What I am most curious about, though, is that group who sometimes proclaimed to be Deists or said lengthy things that were quite anti-Christian, but whom you seem to struggle to include in the Christian camp. Why does it matter so much to you? Do you really need people on your side who are clearly ambivalent and often negative about Christianity, just because they were important people of their times? Do you seek most of your wisdom from politicians? I'm asking because that is what these men were. Why do you need to idolize them? Because Christians grow up with the model of idolizing powerful figures and giving their own power away? What is particularly nice about wiccans is that power is individual and internal. I think this is healthy.

I think one thing some of us are saying here is that posting the Ten Commandments in public schools is not only something we believe the Founding Fathers would have been totally opposed to, but that doing so would not change behavior very much. Almost all of the school shooters have been Christians; the one who wasn't had been repeatedly taunted and teased by the Christian prayer group at school. Human behavior is very complicated. Children who grow up immoral or violent tend to be unattached to their parents, unbonded in a significant way, even when both parents live at home and are described as "ideal" parents, as the ones in Littleton were.
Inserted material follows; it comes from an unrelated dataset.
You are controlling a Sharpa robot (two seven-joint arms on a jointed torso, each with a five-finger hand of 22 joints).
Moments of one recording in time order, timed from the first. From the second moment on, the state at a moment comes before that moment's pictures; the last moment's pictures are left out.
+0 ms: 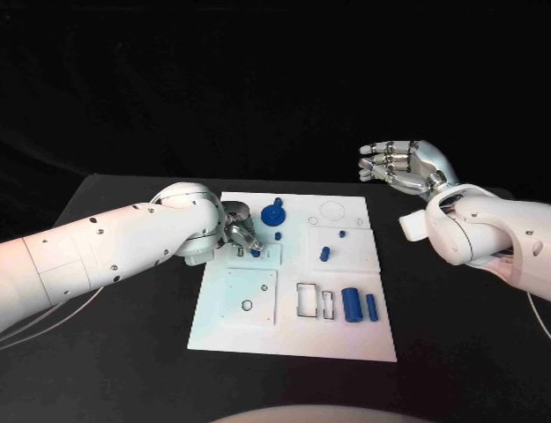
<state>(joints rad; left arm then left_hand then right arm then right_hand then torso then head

They are children who are picked on and who feel isolated at school. The underlying problems they bring to adolescence are exaggerated by the physical and emotional turmoil of hormones, life seems cheap sometimes in this society because of the pervasive violence in the media and in life itself, and now what used to be solved with fist fights and growing out of adolescence becomes lethal because assault weapons are readily available. You could post the Ten Commandments until you are blue in the face, or even better, tattoo them into children's forearms so they can accentuate the "What Would Jesus Do" bracelets a lot of the Christian teenagers wear, and you would absolutely still have school massacres and the other problems we are seeing, because the issues are very much more complicated than you make them. And if the Ten Commandments are so very powerful, why cannot they easily be absorbed at home, and in the churches. Perhaps you could play them on tape/CD players over and over at bedtime, the way my daughter and I listen to Celtic wiccan music to soothe ourselves into the world of dreams.

The implication whenever the self-righteous Christians from Ask God storm this thread is that there is something inherently morally superior to being a Christian, and yet they never bring any documentation with them proving that. The atheists and agnostics and tolerant Christians and other free thinkers here are certainly at least as good parents as the conservative Christians are by any reasonable measure, and on top of that, they teach their children to think and act ethically, instead of drumming or brainwashing a particular belief system into them, motivated by fear and reward. So why on earth would we want your belief system posted in our public schools, when there is no indication whatsoever that it would be helpful, and violates our right to freedom of (or from) religion all at the same time? Is it the same reason it is important for you to convince us that Deists were good Christians, so that Christianity can dominate us? Every time it has there has been death in its wake, a clear indication that societies work best when people have freedom of belief, and that is why I for one will continue to argue against you.